VRWKV-Editor: Reducing quadratic complexity in transformer-based video editing
Abdelilah Aitrouga, Youssef Hmamouche, Amal El Fallah Seghrouchni
TL;DR
This work tackles the heavy computational burden of quadratic attention in diffusion-based video editing by introducing VRWKV-Editor, which integrates a linear spatio-temporal aggregation (VRWKV) into a diffusion framework. The method encodes videos into a latent space and employs a 3D-VRWKV module within a U-Net to perform noise prediction for edited outputs, dramatically reducing time and memory while preserving temporal coherence and text alignment. Empirical results show up to 3.7x speedups and 60% memory savings over state-of-the-art diffusion-based editors, with performance comparable in frame consistency and prompt fidelity, and benefits become more pronounced on longer videos. This approach advances practical, real-time-capable video editing by leveraging linear attention concepts in a diffusion-based, video-oriented architecture.
Abstract
In light of recent progress in video editing, deep learning models focusing on both spatial and temporal dependencies have emerged as the primary method.

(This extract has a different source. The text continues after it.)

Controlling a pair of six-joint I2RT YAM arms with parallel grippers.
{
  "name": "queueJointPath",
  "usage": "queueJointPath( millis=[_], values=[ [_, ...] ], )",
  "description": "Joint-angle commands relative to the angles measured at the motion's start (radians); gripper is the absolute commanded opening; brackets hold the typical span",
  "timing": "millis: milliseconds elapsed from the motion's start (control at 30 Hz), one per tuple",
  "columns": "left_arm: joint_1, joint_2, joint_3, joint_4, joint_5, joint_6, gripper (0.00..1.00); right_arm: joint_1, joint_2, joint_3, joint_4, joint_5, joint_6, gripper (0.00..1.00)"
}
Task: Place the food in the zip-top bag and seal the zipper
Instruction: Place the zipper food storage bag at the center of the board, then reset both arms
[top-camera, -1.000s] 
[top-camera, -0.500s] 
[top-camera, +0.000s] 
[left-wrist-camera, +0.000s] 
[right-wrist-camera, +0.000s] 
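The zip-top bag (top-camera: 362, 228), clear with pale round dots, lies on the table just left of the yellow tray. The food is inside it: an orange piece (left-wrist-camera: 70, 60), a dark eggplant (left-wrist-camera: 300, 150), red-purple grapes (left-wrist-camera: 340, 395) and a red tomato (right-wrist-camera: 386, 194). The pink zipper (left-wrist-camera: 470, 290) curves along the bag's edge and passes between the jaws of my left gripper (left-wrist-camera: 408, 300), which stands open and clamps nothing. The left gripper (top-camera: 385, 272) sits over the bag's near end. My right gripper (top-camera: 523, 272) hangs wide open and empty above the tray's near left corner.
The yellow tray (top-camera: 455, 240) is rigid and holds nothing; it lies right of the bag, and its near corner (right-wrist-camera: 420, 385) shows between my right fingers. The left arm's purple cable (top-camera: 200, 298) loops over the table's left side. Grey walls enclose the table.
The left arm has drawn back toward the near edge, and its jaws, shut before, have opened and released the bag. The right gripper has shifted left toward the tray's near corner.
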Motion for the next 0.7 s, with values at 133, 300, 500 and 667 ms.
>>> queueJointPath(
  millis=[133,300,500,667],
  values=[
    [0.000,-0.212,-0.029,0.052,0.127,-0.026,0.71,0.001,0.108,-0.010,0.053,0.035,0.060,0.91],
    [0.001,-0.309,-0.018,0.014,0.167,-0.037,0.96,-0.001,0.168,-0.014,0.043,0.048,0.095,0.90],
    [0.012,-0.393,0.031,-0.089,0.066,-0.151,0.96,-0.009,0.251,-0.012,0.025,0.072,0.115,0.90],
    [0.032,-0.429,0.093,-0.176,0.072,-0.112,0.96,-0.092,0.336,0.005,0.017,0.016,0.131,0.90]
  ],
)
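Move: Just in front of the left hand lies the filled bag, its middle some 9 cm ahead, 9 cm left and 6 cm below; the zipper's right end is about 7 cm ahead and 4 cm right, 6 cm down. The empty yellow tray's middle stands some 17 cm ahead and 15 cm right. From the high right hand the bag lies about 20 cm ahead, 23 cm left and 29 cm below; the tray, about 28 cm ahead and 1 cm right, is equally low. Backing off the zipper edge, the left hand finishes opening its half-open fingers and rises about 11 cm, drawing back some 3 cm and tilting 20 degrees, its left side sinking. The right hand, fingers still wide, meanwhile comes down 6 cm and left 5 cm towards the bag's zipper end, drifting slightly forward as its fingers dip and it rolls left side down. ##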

However, these models suffer from the quadratic computational complexity of traditional attention mechanisms, making them difficult to adapt to long-duration and high-resolution videos. This limitation restricts their applicability in practical contexts such as real-time video processing. To tackle this challenge, we introduce a method to reduce both time and space complexity of these systems by proposing VRWKV-Editor, a novel video editing model that integrates a linear spatio-temporal aggregation module into video-based diffusion models. VRWKV-Editor leverages bidirectional weighted key-value recurrence mechanism of the RWKV transformer to capture global dependencies while preserving temporal coherence, achieving linear complexity without sacrificing quality. Extensive experiments demonstrate that the proposed method achieves up to 3.7x speedup and 60% lower memory usage compared to state-of-the-art diffusion-based video editing methods, while maintaining competitive performance in frame consistency and text alignment. Furthermore, a comparative analysis we conducted on videos with different sequence lengths confirms that the gap in editing speed between our approach and architectures with self-attention becomes more significant with long videos.